Eric has four children. They’re stacked up, evenly spaced, between the ages of 7 and 14. Sometimes he says he thinks he’s losing his mind; at other times he’s quite sure of it. Eric is intelligent, has a good job, shares his home with a loving and supportive wife, and is deeply vested in his community. Yet, much of the time, he feels completely inadequate and woefully ill-equipped for the task of being a dad.
“Intellectually, I understand that this is just a couple of short decades in a long life,” he said. “But emotionally, I honestly can’t see ever getting out of this deep, choking pit of feeling overwhelmed.” Eric isn’t alone. The fact is, most men struggle at one time or another. More than tidy answers, clichés, or “this will fix it” advice, what we really need is to acknowledge that we’re not alone and that other men stand where we stand. We need to stand together. It turns out there’s a lot of ways dads can encourage one another. Here are just a few.
1. Get in a huddle.
Get three or four dads together and agree to a weekly “Lean on me” gathering.

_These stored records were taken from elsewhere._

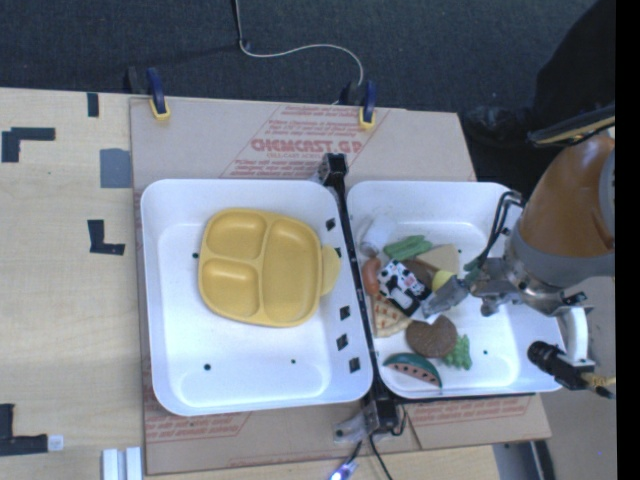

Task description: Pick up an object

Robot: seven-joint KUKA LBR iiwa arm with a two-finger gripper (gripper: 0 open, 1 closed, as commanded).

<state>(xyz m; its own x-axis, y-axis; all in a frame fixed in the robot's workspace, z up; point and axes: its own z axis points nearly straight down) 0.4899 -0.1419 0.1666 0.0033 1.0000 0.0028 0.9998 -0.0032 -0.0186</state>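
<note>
Tray point(262, 266), yellow and sectioned, lies in the left bin point(170, 368). Toy foods crowd the right bin point(495, 373): black-and-white cow point(403, 284), brown patty point(432, 336), watermelon slice point(413, 369). Pincer point(447, 296) hovers beside the cow; its spread cannot be told.

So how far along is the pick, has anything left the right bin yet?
Nothing looks lifted yet. The claw is low in the right bin, at the pile of toy food beside the black-and-white cow toy and brown patty. Whether it has gripped anything is unclear. The yellow divided plate sits in the left bin. Grasp and lift remain.
</note>
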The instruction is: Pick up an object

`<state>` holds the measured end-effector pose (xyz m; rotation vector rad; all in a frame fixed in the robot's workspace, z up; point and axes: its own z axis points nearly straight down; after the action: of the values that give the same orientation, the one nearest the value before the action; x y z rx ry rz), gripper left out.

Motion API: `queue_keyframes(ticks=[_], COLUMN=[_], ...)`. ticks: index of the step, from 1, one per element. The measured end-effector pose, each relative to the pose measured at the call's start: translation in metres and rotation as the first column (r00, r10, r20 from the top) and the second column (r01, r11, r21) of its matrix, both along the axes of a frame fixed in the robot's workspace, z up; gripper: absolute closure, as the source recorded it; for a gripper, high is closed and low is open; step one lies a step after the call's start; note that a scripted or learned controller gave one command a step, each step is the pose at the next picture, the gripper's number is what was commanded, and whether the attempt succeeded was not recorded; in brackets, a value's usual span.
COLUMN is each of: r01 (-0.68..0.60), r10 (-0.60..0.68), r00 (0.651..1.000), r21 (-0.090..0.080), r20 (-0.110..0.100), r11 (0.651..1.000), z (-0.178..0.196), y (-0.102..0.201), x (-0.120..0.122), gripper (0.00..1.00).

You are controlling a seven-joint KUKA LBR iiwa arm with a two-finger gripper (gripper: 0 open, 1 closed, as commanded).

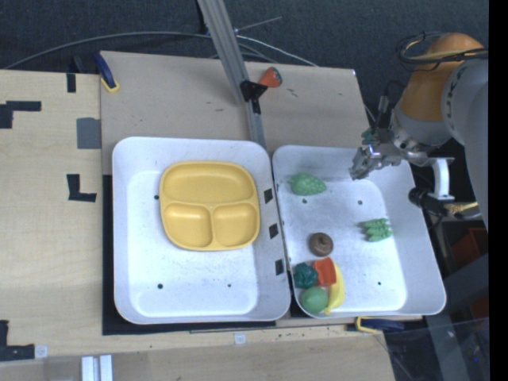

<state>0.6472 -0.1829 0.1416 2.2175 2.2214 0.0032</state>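
In the right bin (397, 292) lie several small toys: a green leafy piece (307, 185) at the back left, a brown round piece (321, 244) in the middle and a green ridged piece (376, 229) to the right. A cluster sits at the front left: a dark teal piece (305, 275), an orange block (325, 271), a green ball (314, 298) and a yellow banana (337, 290). My gripper (363, 165) hangs over the bin's back right corner, apart from every toy, with nothing visible between its fingers.
The left bin (135, 292) holds a yellow divided plate (210, 205). A grey metal pole (230, 46) slants across the bench down to the bins' junction, with an orange-tipped clamp (270, 77) beside it. A blue and yellow clip (106, 74) lies at the bench's back left.
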Motion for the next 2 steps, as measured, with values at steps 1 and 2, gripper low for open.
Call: queue_keyframes(ticks=[1, 2], r01=[0.000, 0.000], r10=[0.000, 0.000], r00=[1.000, 1.000], r21=[-0.001, 0.000], r20=[0.001, -0.001], r11=[1.000, 1.000], z=[0.049, 0.073], y=[-0.008, -0.007], x=[0.004, 0.005], gripper=[1.00, 1.00])
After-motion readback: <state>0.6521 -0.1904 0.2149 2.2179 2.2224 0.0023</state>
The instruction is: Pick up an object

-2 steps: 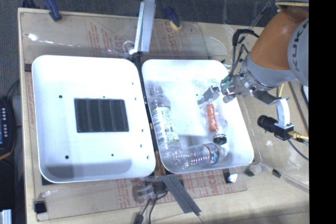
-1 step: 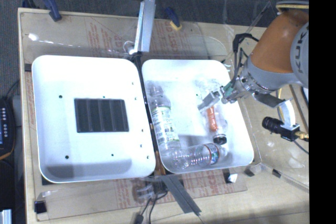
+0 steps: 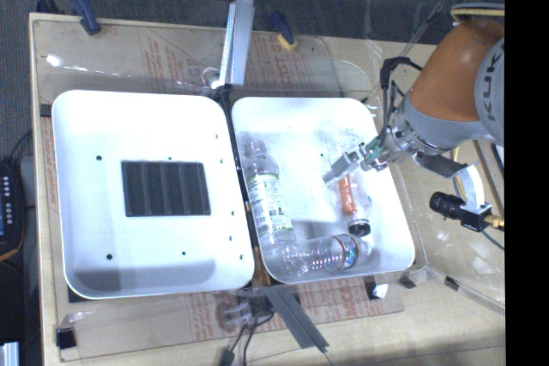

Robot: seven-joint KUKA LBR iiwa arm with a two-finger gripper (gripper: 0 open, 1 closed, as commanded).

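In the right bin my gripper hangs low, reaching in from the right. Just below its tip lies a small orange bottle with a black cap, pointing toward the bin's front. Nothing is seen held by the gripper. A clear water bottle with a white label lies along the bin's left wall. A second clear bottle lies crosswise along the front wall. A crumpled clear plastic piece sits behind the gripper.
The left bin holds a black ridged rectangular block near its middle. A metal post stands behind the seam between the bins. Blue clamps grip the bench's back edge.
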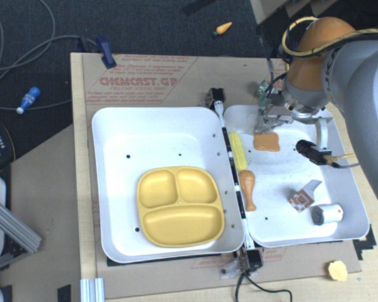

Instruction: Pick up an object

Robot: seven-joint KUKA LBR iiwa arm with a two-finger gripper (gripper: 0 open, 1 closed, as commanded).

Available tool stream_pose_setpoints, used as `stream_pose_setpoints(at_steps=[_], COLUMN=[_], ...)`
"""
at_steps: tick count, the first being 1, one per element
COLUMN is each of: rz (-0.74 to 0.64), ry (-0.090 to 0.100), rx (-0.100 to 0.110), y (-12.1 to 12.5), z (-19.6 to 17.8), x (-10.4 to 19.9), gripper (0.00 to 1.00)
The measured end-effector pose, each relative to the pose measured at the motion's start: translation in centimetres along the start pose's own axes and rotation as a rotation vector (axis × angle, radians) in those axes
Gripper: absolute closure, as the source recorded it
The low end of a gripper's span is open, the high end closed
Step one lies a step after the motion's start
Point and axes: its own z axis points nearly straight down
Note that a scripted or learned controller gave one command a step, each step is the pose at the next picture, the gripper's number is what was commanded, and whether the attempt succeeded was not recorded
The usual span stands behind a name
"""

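blue bottle (29, 98): lying on the dark floor at the far left of the frame, off the bench.
blue clamp (104, 51): at the upper left corner of the cardboard-topped bench (157, 80), next to red print.
left bin (113, 143): white and shallow, centre-left of the frame.
yellow divided plate (179, 206): flat in the lower half of the left bin, three compartments facing up.
orange bit (223, 27): on the floor near the top edge, above the bench.
corn cob (238, 151): yellow, lengthwise along the left wall of the right bin (283, 231).
drumstick (247, 189): orange-tan, just below the corn cob along the same wall.
orange-brown piece (266, 143): flat on the floor of the right bin, upper left part, just right of the corn cob's upper end and directly below the gripper; upper edge meets the gripper's tip in the picture, real contact not clear.
gripper (268, 123): pointing down over the right bin's upper left; spread or pressed together cannot be told.
brown and grey scrap (301, 198): lower middle of the right bin, well apart from the gripper.
white cylinder (327, 214): on its side, just lower right of the scrap.
yellow lump (337, 270): on the bench below the right bin's lower right corner.
arm (359, 87): grey, orange band, upper right of the frame.
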Motion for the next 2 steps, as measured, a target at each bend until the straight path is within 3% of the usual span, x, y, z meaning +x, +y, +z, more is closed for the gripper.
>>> stream_pose_setpoints(at_steps=[1,2], rz=[0.000,0.003], ry=[0.000,0.001], rx=[0.001,0.009], y=[0.0,-1.2], z=[0.1,1.1], x=[0.0,0.4], gripper=[0.00,0.00])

You could read a parenting book together or simply share stories and helpful tips. Stay connected during the week via phone or email.
2. Reach out over a cup of coffee.
If you see another guy struggling, ask him to meet for coffee or lunch so you can share stories. There’s no requirement here to fix his issues. Just listen. Listening is extremely important. Promise to pray for him during the week, and then let him know you followed through.
3. Start a dad’s day initiative.
Start an All Pro Dad’s Day at your child’s school. This is a great way to bring other dads in with resources and support, and an excellent opportunity to hone your own skills as a dad.
4. Invite your friend to share some father-son/father-daughter activities.
Feeling down about being a dad is a lonely place to be. Ask your friend (and his child) along on a father-son or father-daughter outing you have planned. Fishing, All Pro Dad’s Day, watching the high-school football team, ice cream, or a movie. Whatever it is, it’s going to be a real encouragement.
5. Stay connected.
A phone call, an email, a card. Words of encouragement at just the right time have a powerful effect. The key element to all these points is follow-through. A wise man once said that what goes on between meetings is more important than the meeting itself. This is certainly true when it comes to encouragement.
Huddle up with your kids and ask, “What is one encouraging thing you could say to each family member?”